A tax lobbyist familiar with the effort to pass the bill said the business community has stepped up its lobbying efforts directed at Senate Republicans.

“The Chamber and other business groups are very firmly for it, and they are making the rounds,” the source said. “The business community has upped its effort, and they’re saying because of the expiration of 174 and expensing, we really do have tangible economic harm.

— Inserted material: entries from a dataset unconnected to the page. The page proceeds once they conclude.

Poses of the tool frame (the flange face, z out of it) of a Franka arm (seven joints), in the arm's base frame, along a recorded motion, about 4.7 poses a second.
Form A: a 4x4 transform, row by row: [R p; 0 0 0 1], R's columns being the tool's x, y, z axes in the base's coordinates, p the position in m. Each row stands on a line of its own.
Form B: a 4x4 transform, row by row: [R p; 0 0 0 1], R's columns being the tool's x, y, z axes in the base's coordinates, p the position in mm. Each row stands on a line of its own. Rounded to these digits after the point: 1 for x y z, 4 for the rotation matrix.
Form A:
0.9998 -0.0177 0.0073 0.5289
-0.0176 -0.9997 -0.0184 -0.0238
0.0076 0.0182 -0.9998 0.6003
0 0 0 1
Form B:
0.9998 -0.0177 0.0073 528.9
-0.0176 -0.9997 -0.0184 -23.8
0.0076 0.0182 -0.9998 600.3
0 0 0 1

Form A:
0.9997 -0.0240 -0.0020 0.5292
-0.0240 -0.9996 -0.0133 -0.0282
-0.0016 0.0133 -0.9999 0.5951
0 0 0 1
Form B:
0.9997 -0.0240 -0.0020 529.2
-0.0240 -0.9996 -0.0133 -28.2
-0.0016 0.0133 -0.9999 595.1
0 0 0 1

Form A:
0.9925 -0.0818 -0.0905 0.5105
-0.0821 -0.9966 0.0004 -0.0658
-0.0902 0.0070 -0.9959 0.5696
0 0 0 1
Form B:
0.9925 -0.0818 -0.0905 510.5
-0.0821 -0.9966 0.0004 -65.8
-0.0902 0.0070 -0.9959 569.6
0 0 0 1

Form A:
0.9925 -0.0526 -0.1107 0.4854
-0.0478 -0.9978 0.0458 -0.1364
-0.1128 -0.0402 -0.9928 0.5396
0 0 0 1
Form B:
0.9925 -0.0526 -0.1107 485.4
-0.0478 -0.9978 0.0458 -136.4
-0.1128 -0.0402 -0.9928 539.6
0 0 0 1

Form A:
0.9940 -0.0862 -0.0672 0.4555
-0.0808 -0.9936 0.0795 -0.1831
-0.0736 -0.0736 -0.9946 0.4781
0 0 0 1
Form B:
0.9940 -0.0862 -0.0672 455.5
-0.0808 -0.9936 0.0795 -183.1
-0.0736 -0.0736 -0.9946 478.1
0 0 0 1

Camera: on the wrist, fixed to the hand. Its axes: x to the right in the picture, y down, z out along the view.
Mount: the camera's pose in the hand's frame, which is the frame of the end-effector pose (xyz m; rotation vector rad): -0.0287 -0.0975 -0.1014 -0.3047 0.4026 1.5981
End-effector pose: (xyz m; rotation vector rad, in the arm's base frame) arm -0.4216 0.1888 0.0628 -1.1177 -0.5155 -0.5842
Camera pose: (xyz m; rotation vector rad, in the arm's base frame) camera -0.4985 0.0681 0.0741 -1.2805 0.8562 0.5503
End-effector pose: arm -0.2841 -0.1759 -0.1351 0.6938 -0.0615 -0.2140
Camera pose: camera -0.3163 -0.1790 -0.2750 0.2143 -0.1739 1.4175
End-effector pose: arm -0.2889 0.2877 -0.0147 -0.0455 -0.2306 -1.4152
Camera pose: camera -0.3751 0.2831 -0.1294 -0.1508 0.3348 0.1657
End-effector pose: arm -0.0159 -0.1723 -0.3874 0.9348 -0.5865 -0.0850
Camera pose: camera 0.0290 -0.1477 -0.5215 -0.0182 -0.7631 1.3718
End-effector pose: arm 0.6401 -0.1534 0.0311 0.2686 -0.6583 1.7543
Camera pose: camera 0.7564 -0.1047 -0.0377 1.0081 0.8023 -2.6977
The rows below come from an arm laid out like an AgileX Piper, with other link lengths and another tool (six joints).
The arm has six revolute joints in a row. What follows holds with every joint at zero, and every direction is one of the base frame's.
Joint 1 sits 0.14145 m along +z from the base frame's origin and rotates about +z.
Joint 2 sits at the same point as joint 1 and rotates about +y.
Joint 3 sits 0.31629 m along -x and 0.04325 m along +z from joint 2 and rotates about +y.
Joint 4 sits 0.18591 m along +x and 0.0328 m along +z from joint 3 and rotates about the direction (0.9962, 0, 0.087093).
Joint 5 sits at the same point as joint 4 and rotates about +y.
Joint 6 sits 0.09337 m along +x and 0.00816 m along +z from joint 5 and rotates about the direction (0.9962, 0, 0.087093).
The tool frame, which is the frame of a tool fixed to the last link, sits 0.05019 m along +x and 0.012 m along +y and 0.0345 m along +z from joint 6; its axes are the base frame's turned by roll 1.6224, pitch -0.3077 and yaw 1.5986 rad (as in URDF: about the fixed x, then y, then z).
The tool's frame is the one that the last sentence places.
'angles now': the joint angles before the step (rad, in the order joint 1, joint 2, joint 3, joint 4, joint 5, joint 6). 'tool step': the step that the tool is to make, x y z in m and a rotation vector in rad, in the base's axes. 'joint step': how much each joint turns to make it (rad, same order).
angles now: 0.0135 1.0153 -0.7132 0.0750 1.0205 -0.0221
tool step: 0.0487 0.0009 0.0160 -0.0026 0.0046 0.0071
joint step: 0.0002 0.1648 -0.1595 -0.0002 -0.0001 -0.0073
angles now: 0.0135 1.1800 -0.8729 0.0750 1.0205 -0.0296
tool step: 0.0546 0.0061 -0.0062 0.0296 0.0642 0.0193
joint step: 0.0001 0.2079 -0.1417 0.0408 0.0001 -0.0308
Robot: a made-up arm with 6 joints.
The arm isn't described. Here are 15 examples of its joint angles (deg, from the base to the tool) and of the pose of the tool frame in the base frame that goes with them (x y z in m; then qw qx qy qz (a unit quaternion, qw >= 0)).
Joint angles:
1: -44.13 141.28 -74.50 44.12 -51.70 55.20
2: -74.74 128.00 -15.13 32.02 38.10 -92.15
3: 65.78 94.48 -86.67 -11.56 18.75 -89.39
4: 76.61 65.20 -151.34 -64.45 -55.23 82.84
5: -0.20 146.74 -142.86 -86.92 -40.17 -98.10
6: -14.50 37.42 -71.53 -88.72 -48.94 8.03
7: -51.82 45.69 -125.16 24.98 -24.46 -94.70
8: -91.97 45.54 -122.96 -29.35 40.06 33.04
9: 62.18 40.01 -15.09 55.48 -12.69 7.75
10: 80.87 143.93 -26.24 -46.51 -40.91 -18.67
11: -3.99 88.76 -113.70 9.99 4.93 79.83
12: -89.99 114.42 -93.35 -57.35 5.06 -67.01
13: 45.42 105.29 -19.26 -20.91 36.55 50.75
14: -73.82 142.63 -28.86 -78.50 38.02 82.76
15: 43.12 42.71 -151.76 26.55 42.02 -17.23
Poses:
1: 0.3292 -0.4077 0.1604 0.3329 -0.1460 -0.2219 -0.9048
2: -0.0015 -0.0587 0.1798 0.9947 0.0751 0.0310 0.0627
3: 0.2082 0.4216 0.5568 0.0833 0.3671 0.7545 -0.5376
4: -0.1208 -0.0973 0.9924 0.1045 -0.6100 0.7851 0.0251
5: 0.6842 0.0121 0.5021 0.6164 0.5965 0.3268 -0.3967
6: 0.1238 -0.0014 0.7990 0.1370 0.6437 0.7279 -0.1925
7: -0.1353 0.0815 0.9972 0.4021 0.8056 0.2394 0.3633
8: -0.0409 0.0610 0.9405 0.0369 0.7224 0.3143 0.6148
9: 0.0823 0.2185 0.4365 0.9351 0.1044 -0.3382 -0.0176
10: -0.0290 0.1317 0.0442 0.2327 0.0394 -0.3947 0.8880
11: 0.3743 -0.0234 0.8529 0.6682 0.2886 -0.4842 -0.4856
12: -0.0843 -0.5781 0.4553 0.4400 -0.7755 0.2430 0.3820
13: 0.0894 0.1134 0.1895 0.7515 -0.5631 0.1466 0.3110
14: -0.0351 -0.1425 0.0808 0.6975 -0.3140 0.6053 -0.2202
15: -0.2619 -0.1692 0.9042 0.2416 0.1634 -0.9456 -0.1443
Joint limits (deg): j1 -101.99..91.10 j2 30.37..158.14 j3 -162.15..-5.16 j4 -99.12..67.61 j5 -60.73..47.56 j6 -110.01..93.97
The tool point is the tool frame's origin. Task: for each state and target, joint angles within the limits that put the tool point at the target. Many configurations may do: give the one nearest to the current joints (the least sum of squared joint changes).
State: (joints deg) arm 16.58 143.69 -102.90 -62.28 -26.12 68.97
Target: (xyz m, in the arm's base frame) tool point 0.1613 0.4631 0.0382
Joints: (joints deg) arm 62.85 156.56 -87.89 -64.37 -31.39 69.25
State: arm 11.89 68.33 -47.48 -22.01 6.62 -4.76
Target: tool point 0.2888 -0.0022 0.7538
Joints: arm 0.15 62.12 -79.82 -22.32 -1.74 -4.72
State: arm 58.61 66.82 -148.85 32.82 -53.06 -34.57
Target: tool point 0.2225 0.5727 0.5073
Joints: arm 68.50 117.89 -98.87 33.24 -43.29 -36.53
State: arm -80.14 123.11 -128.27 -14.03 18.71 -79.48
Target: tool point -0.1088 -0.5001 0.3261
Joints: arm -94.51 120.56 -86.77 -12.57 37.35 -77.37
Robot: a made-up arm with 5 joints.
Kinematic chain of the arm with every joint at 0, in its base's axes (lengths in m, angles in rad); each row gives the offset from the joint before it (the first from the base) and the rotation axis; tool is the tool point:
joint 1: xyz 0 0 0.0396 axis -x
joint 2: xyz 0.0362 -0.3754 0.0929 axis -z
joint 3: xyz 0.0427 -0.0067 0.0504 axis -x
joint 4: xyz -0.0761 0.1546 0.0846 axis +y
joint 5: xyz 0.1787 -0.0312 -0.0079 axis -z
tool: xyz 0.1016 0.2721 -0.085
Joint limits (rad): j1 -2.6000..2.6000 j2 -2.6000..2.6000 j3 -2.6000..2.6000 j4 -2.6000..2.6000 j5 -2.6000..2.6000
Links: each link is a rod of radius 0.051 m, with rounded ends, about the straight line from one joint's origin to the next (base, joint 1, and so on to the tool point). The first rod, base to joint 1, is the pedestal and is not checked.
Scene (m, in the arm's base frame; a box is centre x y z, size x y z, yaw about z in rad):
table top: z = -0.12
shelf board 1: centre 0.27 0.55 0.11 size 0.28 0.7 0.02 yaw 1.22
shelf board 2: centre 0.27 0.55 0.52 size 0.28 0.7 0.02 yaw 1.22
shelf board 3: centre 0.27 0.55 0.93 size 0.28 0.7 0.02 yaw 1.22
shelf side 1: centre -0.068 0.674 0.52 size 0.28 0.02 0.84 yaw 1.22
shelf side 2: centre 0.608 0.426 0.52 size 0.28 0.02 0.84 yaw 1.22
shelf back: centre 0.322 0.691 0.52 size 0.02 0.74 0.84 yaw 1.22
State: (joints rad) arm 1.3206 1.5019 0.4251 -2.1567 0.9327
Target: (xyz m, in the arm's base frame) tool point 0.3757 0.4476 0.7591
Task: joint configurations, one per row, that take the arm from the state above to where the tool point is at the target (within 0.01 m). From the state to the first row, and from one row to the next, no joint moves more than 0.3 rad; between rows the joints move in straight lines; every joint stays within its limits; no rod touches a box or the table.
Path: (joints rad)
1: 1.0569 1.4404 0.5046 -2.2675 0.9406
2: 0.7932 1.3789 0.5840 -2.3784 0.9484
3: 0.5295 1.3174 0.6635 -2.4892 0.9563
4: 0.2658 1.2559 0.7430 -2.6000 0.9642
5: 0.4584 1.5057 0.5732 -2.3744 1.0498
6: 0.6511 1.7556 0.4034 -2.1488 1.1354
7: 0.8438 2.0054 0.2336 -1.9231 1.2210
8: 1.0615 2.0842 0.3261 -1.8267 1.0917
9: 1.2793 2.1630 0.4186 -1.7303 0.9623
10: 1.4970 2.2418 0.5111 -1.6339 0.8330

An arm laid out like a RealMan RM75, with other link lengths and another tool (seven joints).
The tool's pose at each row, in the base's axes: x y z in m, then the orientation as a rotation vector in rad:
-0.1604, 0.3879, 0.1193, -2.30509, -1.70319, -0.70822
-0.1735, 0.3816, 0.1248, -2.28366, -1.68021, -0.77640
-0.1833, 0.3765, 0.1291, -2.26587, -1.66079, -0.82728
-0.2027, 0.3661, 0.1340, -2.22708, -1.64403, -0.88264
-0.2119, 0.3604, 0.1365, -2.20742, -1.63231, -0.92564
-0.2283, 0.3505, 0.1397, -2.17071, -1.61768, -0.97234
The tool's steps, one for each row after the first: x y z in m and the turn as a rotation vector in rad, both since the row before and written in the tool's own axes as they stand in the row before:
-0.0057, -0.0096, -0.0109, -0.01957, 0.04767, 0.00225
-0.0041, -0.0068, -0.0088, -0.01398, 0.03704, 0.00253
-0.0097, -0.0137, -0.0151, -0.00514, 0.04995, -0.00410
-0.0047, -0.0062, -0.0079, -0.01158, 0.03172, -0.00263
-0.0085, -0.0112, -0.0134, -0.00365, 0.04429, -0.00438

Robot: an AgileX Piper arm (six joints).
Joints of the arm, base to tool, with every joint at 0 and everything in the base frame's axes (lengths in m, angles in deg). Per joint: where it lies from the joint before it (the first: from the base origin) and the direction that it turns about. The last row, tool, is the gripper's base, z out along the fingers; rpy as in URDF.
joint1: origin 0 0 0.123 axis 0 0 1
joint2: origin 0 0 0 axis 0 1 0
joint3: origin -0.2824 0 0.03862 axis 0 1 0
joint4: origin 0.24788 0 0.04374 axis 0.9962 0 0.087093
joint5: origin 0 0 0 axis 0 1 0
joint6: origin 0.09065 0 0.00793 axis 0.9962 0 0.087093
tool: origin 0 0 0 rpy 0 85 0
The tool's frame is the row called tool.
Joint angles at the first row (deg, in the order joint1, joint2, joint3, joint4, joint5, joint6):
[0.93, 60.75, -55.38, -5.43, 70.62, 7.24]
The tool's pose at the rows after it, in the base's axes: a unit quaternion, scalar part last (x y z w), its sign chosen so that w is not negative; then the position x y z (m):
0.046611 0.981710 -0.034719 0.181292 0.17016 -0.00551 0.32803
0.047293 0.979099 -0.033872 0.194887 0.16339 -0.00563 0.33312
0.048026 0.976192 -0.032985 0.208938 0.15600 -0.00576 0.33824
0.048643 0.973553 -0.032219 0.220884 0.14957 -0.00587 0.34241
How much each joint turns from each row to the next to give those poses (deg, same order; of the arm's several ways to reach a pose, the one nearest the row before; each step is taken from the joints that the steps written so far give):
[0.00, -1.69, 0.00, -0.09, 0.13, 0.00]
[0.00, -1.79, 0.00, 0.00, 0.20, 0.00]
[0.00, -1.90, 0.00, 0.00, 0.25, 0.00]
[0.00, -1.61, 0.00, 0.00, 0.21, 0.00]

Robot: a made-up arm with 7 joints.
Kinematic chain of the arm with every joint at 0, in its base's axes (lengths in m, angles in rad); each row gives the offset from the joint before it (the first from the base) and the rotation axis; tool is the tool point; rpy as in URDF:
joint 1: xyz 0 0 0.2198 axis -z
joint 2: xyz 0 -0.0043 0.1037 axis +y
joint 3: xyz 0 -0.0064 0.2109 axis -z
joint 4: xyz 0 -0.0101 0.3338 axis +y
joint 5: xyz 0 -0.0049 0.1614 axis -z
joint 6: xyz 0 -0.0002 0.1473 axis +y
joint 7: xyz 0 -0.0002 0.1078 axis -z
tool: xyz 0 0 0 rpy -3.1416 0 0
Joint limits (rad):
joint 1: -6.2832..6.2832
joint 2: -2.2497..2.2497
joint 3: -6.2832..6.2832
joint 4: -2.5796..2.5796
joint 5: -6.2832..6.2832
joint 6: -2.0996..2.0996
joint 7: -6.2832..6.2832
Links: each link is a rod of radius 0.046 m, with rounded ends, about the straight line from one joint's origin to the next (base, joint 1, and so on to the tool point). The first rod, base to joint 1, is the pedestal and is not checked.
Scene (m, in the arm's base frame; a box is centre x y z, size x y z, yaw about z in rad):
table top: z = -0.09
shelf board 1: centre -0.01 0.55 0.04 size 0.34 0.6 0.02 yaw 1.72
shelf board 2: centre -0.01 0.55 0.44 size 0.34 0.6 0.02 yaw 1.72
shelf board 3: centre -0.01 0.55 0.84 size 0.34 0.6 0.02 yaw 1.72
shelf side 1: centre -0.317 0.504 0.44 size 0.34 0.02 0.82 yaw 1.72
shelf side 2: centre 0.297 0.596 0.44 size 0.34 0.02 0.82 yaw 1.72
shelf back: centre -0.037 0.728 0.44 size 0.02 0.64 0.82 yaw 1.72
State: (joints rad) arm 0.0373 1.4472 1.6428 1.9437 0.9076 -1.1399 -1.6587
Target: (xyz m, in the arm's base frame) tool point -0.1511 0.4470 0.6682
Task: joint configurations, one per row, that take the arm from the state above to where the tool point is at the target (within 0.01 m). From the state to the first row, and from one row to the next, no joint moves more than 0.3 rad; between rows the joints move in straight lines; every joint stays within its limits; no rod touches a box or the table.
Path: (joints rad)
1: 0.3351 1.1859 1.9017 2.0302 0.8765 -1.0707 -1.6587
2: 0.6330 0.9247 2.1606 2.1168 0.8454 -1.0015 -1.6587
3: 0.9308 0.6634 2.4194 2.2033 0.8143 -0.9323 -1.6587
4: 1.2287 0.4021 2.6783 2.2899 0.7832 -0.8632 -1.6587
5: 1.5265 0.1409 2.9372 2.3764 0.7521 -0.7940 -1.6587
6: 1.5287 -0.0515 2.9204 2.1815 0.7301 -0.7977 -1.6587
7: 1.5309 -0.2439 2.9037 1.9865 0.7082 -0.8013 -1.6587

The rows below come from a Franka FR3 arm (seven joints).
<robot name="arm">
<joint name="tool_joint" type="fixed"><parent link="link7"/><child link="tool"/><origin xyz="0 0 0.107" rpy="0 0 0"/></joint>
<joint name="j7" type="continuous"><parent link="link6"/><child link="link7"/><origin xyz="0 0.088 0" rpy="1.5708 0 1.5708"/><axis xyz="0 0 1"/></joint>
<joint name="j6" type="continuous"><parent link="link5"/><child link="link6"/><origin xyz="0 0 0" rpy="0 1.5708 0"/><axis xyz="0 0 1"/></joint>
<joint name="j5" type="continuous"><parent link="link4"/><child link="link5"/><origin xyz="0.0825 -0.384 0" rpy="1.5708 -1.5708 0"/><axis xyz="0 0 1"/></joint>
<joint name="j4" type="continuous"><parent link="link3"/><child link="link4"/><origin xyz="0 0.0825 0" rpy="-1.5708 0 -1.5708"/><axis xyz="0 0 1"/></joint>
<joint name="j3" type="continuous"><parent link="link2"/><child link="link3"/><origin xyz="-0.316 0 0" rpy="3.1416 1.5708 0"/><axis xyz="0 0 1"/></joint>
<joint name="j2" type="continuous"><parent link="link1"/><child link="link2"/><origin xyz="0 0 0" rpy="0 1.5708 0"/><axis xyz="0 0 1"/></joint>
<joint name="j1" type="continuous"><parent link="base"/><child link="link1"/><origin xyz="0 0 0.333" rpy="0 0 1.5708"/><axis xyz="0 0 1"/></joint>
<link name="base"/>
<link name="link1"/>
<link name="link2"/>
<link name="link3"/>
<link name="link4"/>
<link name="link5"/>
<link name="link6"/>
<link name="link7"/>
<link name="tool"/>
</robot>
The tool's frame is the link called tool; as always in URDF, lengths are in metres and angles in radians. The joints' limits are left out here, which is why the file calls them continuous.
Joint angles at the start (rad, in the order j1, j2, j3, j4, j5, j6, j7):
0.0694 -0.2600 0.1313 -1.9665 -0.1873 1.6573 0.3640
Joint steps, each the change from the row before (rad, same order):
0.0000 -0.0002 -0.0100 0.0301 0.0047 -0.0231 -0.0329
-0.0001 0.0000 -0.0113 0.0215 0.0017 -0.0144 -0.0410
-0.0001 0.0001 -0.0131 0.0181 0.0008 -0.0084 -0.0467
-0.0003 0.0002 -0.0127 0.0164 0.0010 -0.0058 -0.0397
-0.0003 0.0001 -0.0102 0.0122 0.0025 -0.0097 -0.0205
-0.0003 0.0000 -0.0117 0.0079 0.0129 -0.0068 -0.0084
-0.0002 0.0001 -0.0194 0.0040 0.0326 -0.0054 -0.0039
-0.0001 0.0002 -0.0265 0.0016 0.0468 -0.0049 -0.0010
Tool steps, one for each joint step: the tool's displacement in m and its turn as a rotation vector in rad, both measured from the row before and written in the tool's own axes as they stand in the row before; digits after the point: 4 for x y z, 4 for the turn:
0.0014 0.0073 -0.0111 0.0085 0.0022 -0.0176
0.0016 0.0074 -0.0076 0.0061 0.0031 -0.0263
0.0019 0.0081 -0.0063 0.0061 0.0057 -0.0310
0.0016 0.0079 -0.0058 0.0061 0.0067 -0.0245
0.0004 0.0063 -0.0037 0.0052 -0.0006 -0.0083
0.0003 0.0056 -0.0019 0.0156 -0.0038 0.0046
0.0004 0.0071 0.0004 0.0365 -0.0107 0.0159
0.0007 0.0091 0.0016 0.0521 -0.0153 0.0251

Companies are doing grasstops lobbying at home, and that’s starting to sink in.

“The business community is upping the ante,” the source said.

Watson McLeish, senior vice president for tax policy at the U.S. Chamber, warned in a statement Monday that the Senate’s failure to move the tax package is putting a burden on employers.

“As the tax extenders package remains stalled in the Senate, some small and midsize businesses have been forced to take out high-interest loans, raise prices, pare back operations, and even cut jobs just to survive and pay their taxes,” McLeish said. “We urge the Senate to take up this legislation immediately after the Independence Day recess and send it to the President’s desk to be signed into law.”

A Senate Republican aide said Senate GOP leaders are deferring to Crapo on how to handle the issue and pointed out that he may want to defer action on expired tax breaks until after the election, at which point Republicans will know whether they will control the Senate in 2025.

Some Republican senators think they’ll get a better deal on extending expired provisions if they control the White House and Senate, though waiting until after the election is a risk, because Democrats could keep the White House and win back control of the House.

Senate Majority Leader Chuck Schumer (D-N.Y.) told reporters earlier this month he would like to bring the bill to the floor if it can pick up more Senate Republican support.

“I supported it the minute it was announced. I think it’s a good bill; I was very proud that I pushed hard and got into the bill the low-income housing tax credit,” Schumer told reporters last week. “I’m currently working with Chairman Wyden to try and get something done. It’s not dead.”